WORK TASK> The answer must be the full set of records, repeated exactly.

== RECORDS ==

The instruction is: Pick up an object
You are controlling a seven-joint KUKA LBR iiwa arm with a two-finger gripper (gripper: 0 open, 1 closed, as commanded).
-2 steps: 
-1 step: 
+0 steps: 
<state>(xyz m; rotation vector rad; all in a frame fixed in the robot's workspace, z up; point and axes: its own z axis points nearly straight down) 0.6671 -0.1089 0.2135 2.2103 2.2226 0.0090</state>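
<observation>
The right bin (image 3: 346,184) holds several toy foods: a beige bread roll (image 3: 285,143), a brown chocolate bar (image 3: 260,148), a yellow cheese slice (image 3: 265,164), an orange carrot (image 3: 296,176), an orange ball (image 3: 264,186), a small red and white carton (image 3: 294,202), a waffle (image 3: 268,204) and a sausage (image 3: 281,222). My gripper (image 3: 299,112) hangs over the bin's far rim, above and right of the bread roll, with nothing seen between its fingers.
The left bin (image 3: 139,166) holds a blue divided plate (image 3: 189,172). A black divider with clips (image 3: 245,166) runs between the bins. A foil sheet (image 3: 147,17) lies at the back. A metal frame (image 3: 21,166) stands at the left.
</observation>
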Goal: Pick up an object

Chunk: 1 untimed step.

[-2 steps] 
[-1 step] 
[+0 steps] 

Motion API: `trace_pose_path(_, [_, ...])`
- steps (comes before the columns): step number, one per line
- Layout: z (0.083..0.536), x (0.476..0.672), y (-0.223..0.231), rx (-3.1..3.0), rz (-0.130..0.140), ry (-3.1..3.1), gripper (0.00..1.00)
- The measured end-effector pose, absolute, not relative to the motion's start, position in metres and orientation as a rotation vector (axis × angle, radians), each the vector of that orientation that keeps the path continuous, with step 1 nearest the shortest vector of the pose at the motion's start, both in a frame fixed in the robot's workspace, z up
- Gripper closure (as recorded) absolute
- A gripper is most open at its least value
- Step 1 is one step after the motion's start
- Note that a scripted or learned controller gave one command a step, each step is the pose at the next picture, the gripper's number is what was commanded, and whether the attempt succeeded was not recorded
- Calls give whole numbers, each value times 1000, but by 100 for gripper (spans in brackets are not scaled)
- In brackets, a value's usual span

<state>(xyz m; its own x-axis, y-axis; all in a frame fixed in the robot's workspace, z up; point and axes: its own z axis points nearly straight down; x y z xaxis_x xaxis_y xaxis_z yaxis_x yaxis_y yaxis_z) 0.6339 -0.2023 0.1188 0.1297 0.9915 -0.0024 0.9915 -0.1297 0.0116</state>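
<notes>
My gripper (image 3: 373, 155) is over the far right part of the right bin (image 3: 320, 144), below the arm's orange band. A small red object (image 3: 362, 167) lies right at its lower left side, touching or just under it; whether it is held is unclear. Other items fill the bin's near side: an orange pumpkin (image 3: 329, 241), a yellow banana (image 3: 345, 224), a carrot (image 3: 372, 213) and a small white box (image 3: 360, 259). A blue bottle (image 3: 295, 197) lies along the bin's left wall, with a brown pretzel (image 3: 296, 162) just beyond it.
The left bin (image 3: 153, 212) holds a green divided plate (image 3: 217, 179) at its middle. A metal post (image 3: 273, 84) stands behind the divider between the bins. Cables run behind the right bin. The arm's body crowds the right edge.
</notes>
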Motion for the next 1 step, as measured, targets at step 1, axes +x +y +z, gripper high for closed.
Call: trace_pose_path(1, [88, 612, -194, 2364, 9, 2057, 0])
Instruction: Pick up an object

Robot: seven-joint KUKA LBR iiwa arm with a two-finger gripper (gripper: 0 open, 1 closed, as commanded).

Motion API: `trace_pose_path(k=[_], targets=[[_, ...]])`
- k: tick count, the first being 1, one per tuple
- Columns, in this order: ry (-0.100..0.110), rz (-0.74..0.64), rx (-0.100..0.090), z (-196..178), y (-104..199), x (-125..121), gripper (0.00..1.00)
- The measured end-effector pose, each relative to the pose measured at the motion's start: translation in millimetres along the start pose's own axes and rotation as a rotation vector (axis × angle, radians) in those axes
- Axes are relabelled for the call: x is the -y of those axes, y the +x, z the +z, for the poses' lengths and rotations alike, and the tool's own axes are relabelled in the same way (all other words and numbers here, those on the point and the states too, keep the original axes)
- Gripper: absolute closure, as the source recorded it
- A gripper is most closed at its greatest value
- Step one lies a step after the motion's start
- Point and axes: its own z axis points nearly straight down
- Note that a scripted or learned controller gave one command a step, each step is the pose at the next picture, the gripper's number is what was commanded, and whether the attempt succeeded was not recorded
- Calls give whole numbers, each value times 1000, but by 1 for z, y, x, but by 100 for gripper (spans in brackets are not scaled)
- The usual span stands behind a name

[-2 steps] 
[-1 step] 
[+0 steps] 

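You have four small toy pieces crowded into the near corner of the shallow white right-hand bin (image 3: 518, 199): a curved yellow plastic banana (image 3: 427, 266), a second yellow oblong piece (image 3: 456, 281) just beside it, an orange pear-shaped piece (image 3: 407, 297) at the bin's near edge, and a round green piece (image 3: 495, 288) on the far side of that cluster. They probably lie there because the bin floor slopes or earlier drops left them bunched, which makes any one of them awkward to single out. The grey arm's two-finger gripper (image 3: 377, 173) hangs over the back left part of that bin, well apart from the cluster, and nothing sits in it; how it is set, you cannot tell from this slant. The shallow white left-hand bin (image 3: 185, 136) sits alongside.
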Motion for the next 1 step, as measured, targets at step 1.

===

EXPECTED ANSWER>
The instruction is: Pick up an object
You are controlling a seven-joint KUKA LBR iiwa arm with a two-finger gripper (gripper: 0 open, 1 closed, as commanded).
-2 steps: 
-1 step: 
+0 steps: 
<state>(xyz m; rotation vector rad; all in a frame fixed in the robot's workspace, z up; point and axes: its own z axis points nearly straight down) 0.6671 -0.1089 0.2135 2.2103 2.2226 0.0090</state>
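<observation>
The right bin (image 3: 346,184) holds several toy foods: a beige bread roll (image 3: 285,143), a brown chocolate bar (image 3: 260,148), a yellow cheese slice (image 3: 265,164), an orange carrot (image 3: 296,176), an orange ball (image 3: 264,186), a small red and white carton (image 3: 294,202), a waffle (image 3: 268,204) and a sausage (image 3: 281,222). My gripper (image 3: 299,112) hangs over the bin's far rim, above and right of the bread roll, with nothing seen between its fingers.
The left bin (image 3: 139,166) holds a blue divided plate (image 3: 189,172). A black divider with clips (image 3: 245,166) runs between the bins. A foil sheet (image 3: 147,17) lies at the back. A metal frame (image 3: 21,166) stands at the left.
</observation>
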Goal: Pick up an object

Chunk: 1 untimed step.

[-2 steps] 
[-1 step] 
[+0 steps] 

Motion API: `trace_pose_path(_, [_, ...])`
- steps (comes before the columns): step number, one per line
- Layout: z (0.083..0.536), x (0.476..0.672), y (-0.223..0.231), rx (-3.1..3.0), rz (-0.130..0.140), ry (-3.1..3.1), gripper (0.00..1.00)
- The measured end-effector pose, absolute, not relative to the motion's start, position in metres and orientation as a rotation vector (axis × angle, radians), each the vector of that orientation that keeps the path continuous, with step 1 nearest the shortest vector of the pose at the motion's start, both in a frame fixed in the robot's workspace, z up
- Gripper closure (as recorded) absolute
- A gripper is most open at its least value
- Step 1 is one step after the motion's start
- Note that a scripted or learned controller gave one command a step, each step is the pose at the next picture, the gripper's number is what was commanded, and whether the attempt succeeded was not recorded
- Calls give whole numbers, each value times 1000, but by 100 for gripper (spans in brackets are not scaled)
- In brackets, a value's usual span

<state>(xyz m; its own x-axis, y-axis; all in a frame fixed in the robot's workspace, z up; point and axes: its own z axis points nearly straight down; x y z xaxis_x xaxis_y xaxis_z yaxis_x yaxis_y yaxis_z) 0.6339 -0.2023 0.1188 0.1297 0.9915 -0.0024 0.9915 -0.1297 0.0116</state>
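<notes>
My gripper (image 3: 373, 155) is over the far right part of the right bin (image 3: 320, 144), below the arm's orange band. A small red object (image 3: 362, 167) lies right at its lower left side, touching or just under it; whether it is held is unclear. Other items fill the bin's near side: an orange pumpkin (image 3: 329, 241), a yellow banana (image 3: 345, 224), a carrot (image 3: 372, 213) and a small white box (image 3: 360, 259). A blue bottle (image 3: 295, 197) lies along the bin's left wall, with a brown pretzel (image 3: 296, 162) just beyond it.
The left bin (image 3: 153, 212) holds a green divided plate (image 3: 217, 179) at its middle. A metal post (image 3: 273, 84) stands behind the divider between the bins. Cables run behind the right bin. The arm's body crowds the right edge.
</notes>
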Motion for the next 1 step, as measured, targets at step 1, axes +x +y +z, gripper high for closed.
Call: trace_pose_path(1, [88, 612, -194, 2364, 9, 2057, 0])
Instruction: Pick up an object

Robot: seven-joint KUKA LBR iiwa arm with a two-finger gripper (gripper: 0 open, 1 closed, as commanded).

Motion API: `trace_pose_path(k=[_], targets=[[_, ...]])`
- k: tick count, the first being 1, one per tuple
- Columns, in this order: ry (-0.100..0.110), rz (-0.74..0.64), rx (-0.100..0.090), z (-196..178), y (-104..199), x (-125..121), gripper (0.00..1.00)
- The measured end-effector pose, each relative to the pose measured at the motion's start: translation in millimetres along the start pose's own axes and rotation as a rotation vector (axis × angle, radians) in those axes
- Axes are relabelled for the call: x is the -y of those axes, y the +x, z the +z, for the poses' lengths and rotations alike, and the tool's own axes are relabelled in the same way (all other words and numbers here, those on the point and the states too, keep the original axes)
- Gripper: absolute closure, as the source recorded it
- A gripper is most closed at its greatest value
- Step one lies a step after the motion's start
- Point and axes: its own z axis points nearly straight down
- Note that a scripted or learned controller gave one command a step, each step is the pose at the next picture, the gripper's number is what was commanded, and whether the attempt succeeded was not recorded
- Calls give whole numbers, each value times 1000, but by 1 for z, y, x, but by 100 for gripper (spans in brackets are not scaled)
- The usual span stands behind a name

[-2 steps] 
[-1 step] 
[+0 steps] 

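You have four small toy pieces crowded into the near corner of the shallow white right-hand bin (image 3: 518, 199): a curved yellow plastic banana (image 3: 427, 266), a second yellow oblong piece (image 3: 456, 281) just beside it, an orange pear-shaped piece (image 3: 407, 297) at the bin's near edge, and a round green piece (image 3: 495, 288) on the far side of that cluster. They probably lie there because the bin floor slopes or earlier drops left them bunched, which makes any one of them awkward to single out. The grey arm's two-finger gripper (image 3: 377, 173) hangs over the back left part of that bin, well apart from the cluster, and nothing sits in it; how it is set, you cannot tell from this slant. The shallow white left-hand bin (image 3: 185, 136) sits alongside.
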Motion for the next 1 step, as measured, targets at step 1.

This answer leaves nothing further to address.